Category 4: Lifecycle monitoring, transparency, and regulatory integration

Principles 9 and 10—Lifecycle Management and Clear, Essential Information—recognize that AI systems are dynamic and require continuous oversight.

In multiyear oncology programs, patient populations evolve, standards of care shift, and diagnostic technologies advance. AI models may require revalidation in the following cases: •

Standard-of-care therapies alter baseline patient characteristics.

•

Diagnostic criteria or response assessment guidelines are updated.

•

Geographic expansion introduces new population variability.

•

Model updates or retraining occur.

Lifecycle management should integrate AI into existing pharmaceutical quality systems, including change control, deviation management, CAPA processes, and internal audits.

For programs extending into postapproval phases, institutions should anticipate how AI model updates interact with supplemental applications, label expansions, or postmarketing commitments. Transparent documentation of model modifications and revalidation analyses will be essential if AI-derived evidence continues to support regulatory claims.

Transparency also extends to regulatory engagement. Sponsors and investigators should disclose AI use during regulatory meetings, provide clear summaries of functionality and limitations, and include structured technical documentation within submissions. The objective is to enable regulatory reviewers to assess what the AI does, whether validation is adequate for the claimed context of use, and how it may influence regulatory decision-making.

Practical Considerations for Principal Investigators and Translational Researchers

For clinicians and academic investigators, several practical questions may serve as an internal governance checklist as follows: •

Is the AI model’s context of use clearly described in the protocol?

•

Has the model been externally validated in a population comparable to the trial cohort?

•

Are model updates frozen during pivotal trial phases?

•

Is there a documented plan for monitoring performance drift?

•

Are data provenance and subgroup performance analyses documented in a format suitable for regulatory review?

Embedding these considerations early in protocol development can reduce downstream regulatory risk and strengthen evidentiary credibility.

From Principles to Practice: Building Institutional Readiness

Operationalizing the FDA–EMA Guiding Principles requires institutional commitment (Fig. 1) as follows:

Fig. 1.

Artificial intelligence in oncology drug development.

•

Build and maintain a comprehensive AI inventory documenting context of use, risk classification, validation evidence, and accountable leadership.

•

Establish cross-functional governance infrastructure with defined decision-making authority.

•

Integrate AI oversight into GxP-compliant quality management systems.

•

Invest in bidirectional AI literacy—training clinicians on AI fundamentals and data scientists on regulatory and oncology development standards.

•

Engage regulators early when deploying novel or high-impact AI systems.

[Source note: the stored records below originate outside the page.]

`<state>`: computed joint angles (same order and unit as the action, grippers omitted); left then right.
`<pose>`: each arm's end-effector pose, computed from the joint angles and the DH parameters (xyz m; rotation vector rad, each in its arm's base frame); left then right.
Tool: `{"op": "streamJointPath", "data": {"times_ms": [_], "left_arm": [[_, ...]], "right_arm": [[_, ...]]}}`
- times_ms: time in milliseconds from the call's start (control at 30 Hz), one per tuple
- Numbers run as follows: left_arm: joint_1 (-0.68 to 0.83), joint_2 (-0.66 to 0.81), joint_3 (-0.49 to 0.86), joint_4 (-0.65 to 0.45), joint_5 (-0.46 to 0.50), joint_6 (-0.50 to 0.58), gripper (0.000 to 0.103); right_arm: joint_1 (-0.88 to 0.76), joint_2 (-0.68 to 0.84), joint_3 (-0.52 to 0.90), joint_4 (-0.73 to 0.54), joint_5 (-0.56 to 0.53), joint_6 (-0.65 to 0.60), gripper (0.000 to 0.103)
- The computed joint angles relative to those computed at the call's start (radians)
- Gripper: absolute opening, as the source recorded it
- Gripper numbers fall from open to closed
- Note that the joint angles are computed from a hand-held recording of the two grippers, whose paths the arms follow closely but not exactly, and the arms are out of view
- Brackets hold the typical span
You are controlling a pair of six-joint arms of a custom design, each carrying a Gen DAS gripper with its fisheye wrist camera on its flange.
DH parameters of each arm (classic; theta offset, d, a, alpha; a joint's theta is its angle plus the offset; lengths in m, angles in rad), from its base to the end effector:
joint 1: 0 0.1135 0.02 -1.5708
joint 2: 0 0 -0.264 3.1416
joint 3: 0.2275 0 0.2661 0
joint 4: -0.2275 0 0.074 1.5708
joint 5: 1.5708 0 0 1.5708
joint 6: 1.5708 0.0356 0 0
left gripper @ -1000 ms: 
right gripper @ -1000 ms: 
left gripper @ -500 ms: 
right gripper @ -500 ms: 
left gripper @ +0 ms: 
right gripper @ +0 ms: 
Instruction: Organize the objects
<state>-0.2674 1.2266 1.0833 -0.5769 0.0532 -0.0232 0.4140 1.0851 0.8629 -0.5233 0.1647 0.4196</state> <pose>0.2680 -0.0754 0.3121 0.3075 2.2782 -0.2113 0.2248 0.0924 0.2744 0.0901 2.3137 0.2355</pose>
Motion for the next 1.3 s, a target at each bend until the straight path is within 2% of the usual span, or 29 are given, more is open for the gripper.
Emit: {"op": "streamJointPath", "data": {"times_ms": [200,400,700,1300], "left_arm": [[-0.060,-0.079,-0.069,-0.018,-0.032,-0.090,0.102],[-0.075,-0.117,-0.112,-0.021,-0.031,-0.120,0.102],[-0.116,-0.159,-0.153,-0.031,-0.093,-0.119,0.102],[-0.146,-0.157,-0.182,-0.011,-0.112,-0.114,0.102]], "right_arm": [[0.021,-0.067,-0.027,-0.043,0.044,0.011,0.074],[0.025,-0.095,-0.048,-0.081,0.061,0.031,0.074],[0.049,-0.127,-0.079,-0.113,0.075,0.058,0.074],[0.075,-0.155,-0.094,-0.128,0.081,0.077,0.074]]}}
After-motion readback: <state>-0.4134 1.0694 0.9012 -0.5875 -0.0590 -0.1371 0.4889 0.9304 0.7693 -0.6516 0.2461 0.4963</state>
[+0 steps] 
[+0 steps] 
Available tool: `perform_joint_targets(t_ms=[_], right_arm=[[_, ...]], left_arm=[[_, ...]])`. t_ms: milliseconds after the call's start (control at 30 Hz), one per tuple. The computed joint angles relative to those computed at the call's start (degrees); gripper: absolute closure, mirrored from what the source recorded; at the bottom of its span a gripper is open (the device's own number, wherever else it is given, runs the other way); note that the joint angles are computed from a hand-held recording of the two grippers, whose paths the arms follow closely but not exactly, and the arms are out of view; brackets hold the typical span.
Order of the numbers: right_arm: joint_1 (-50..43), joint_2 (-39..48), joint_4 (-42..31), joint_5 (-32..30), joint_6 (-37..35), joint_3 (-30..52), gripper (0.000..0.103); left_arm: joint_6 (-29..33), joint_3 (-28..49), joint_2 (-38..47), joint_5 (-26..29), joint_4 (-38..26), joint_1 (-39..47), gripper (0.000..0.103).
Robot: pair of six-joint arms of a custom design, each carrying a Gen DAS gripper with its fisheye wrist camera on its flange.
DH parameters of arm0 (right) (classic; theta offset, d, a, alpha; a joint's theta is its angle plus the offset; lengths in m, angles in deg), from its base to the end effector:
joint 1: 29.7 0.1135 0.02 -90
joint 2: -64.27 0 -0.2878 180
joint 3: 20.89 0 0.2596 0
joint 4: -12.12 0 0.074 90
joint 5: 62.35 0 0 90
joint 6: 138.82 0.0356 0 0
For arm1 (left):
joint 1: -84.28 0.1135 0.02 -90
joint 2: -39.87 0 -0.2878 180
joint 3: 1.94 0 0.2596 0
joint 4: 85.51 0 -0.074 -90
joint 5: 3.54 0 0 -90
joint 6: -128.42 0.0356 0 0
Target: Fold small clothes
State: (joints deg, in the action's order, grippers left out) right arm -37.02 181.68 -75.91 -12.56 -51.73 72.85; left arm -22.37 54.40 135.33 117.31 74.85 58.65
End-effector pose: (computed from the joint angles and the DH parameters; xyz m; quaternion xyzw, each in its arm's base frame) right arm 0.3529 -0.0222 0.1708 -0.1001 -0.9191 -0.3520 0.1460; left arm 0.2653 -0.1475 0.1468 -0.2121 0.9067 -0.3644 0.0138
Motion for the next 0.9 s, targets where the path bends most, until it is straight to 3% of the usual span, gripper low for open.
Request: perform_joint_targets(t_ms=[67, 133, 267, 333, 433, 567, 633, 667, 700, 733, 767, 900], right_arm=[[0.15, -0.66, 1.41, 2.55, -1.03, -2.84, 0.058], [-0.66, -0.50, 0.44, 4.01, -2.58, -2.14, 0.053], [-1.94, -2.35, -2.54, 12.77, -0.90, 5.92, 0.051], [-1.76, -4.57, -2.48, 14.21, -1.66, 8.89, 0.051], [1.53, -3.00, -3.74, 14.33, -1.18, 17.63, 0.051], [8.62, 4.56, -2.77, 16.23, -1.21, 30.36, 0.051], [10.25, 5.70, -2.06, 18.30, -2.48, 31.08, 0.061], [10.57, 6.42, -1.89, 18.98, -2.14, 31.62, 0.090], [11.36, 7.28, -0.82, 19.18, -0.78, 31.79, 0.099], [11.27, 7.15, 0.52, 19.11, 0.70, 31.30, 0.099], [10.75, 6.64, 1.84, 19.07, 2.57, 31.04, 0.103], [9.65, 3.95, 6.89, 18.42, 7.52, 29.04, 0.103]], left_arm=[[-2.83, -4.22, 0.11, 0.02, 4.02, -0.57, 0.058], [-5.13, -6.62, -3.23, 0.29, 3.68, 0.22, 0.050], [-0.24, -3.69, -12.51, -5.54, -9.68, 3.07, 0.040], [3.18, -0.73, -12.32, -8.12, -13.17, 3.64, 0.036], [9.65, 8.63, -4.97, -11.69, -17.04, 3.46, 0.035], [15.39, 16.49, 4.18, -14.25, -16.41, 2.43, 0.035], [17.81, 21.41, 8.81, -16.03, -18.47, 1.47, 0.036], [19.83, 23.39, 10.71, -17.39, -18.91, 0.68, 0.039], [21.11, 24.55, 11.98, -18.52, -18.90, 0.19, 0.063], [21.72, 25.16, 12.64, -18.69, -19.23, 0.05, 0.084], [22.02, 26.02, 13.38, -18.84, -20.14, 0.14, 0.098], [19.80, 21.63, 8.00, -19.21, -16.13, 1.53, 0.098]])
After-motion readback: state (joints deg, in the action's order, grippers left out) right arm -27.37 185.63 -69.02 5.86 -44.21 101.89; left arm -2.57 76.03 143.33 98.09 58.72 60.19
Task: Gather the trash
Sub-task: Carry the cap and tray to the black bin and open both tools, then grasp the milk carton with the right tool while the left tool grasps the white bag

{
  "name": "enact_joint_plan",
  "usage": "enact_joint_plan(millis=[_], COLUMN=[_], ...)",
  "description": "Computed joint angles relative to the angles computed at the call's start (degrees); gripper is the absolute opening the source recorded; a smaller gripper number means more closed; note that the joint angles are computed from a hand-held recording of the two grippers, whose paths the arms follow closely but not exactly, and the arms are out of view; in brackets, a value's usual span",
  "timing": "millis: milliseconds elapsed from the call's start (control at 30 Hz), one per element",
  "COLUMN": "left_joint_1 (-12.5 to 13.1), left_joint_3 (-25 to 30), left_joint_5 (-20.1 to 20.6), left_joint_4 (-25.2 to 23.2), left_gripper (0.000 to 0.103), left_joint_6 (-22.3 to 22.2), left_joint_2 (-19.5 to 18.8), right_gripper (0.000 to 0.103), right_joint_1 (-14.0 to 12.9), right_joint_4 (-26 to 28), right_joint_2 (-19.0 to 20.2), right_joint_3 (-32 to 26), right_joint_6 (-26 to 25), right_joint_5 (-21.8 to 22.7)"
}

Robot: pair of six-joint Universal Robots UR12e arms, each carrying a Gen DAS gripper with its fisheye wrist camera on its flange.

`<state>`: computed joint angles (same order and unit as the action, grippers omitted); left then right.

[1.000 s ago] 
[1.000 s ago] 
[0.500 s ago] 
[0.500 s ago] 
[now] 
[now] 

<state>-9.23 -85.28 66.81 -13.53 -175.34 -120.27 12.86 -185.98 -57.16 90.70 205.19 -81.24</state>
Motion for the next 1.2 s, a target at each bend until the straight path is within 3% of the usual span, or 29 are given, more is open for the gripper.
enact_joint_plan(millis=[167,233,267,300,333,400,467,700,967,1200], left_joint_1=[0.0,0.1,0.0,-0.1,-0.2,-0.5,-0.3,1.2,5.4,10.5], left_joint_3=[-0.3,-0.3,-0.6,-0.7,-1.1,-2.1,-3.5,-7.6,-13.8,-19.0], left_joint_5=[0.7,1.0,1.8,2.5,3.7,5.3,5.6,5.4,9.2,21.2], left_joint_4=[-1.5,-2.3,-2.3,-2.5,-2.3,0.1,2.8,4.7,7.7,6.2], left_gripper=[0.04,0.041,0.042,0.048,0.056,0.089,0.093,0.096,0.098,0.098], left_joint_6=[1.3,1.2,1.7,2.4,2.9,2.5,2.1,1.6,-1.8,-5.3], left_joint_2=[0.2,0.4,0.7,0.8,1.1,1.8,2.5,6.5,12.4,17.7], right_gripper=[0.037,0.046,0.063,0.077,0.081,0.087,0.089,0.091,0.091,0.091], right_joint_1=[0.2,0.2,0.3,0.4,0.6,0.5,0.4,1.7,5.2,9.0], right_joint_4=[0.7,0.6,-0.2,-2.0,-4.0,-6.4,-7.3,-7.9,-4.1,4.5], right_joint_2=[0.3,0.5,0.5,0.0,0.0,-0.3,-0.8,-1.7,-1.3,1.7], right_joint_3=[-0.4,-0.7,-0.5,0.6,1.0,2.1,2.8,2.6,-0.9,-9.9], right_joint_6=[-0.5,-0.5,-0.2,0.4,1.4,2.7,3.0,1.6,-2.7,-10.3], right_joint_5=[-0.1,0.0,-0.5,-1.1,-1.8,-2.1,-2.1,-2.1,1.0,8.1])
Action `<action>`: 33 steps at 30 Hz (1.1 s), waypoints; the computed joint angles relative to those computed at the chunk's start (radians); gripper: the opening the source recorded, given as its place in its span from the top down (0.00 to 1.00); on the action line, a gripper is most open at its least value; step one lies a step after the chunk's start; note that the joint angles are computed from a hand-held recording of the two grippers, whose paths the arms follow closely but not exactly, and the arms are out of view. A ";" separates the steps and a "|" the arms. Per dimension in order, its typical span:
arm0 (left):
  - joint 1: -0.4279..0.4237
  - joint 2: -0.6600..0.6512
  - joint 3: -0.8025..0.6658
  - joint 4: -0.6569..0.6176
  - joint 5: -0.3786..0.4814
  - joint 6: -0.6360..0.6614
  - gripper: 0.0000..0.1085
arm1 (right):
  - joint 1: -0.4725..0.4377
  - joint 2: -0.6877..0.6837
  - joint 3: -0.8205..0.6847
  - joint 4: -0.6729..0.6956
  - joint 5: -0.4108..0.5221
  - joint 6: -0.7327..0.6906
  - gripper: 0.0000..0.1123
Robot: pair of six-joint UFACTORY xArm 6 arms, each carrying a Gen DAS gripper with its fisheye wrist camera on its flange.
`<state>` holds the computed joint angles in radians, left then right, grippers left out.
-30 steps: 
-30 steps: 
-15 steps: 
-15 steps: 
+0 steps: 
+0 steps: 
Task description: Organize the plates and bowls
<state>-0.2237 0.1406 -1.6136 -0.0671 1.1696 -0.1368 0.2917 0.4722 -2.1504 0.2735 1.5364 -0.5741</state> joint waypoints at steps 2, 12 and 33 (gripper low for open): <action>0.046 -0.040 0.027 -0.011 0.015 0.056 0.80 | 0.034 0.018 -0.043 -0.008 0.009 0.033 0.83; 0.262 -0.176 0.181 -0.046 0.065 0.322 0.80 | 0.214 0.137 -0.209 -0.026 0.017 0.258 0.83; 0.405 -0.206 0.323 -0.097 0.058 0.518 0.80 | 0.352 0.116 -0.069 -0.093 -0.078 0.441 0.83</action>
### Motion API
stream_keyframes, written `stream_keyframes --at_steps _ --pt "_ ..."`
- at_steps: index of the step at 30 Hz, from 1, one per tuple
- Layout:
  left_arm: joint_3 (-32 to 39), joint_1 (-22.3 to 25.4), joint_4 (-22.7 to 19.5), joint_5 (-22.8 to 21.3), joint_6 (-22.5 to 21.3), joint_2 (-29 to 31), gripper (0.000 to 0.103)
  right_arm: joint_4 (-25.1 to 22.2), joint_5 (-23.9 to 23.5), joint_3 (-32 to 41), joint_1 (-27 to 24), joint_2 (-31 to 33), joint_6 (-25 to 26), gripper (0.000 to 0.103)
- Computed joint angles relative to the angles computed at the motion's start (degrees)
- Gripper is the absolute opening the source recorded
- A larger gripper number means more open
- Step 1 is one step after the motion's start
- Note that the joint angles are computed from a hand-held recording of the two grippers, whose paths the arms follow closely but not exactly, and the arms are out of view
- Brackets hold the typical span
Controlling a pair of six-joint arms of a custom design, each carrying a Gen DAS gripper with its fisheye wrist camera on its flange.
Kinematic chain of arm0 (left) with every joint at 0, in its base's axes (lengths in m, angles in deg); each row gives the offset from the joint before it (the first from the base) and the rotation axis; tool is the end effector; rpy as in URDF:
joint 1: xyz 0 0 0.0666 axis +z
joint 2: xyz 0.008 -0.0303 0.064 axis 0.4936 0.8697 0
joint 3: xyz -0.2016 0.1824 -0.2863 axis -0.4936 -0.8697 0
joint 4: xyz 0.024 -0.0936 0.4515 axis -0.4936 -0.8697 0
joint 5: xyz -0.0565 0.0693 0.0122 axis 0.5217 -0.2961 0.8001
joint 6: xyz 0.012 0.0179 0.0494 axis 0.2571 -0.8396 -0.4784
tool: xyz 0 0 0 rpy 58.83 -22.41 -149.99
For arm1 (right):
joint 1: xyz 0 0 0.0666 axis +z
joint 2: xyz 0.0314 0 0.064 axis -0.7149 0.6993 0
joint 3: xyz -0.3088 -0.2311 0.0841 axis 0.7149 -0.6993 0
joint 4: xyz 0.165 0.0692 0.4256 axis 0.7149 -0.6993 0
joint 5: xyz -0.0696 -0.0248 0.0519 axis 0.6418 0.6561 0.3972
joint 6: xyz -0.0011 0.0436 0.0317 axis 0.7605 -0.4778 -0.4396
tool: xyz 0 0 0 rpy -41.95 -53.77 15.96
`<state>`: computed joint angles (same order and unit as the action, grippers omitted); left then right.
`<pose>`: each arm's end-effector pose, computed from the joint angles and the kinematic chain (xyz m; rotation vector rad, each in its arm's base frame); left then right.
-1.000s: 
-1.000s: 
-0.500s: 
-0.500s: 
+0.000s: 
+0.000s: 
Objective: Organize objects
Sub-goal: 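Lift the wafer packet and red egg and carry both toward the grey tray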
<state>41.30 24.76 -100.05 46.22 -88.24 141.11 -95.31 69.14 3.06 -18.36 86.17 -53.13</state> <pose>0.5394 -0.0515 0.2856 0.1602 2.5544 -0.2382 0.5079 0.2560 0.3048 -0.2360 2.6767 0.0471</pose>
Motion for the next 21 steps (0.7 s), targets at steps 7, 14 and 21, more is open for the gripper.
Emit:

These principles also align with broader global AI governance trends. Institutions operating internationally should anticipate increasing convergence between drug regulatory expectations and cross-sector AI governance frameworks.

Conclusion: From Compliance to Regulatory and Scientific Excellence

The FDA–EMA Guiding Principles mark a new phase in AI-enabled oncology drug development—one defined by harmonized expectations, governance maturity, and operational accountability. They are not aspirational ideals; they represent the emerging baseline for regulatory-grade AI.

Organizations that treat these principles as a structured governance roadmap will be positioned not only to mitigate regulatory risk but also to enhance evidentiary rigor and patient trust. In oncology, where therapeutic decisions carry profound consequences, robust AI governance is not merely a compliance obligation—it is a scientific and ethical imperative.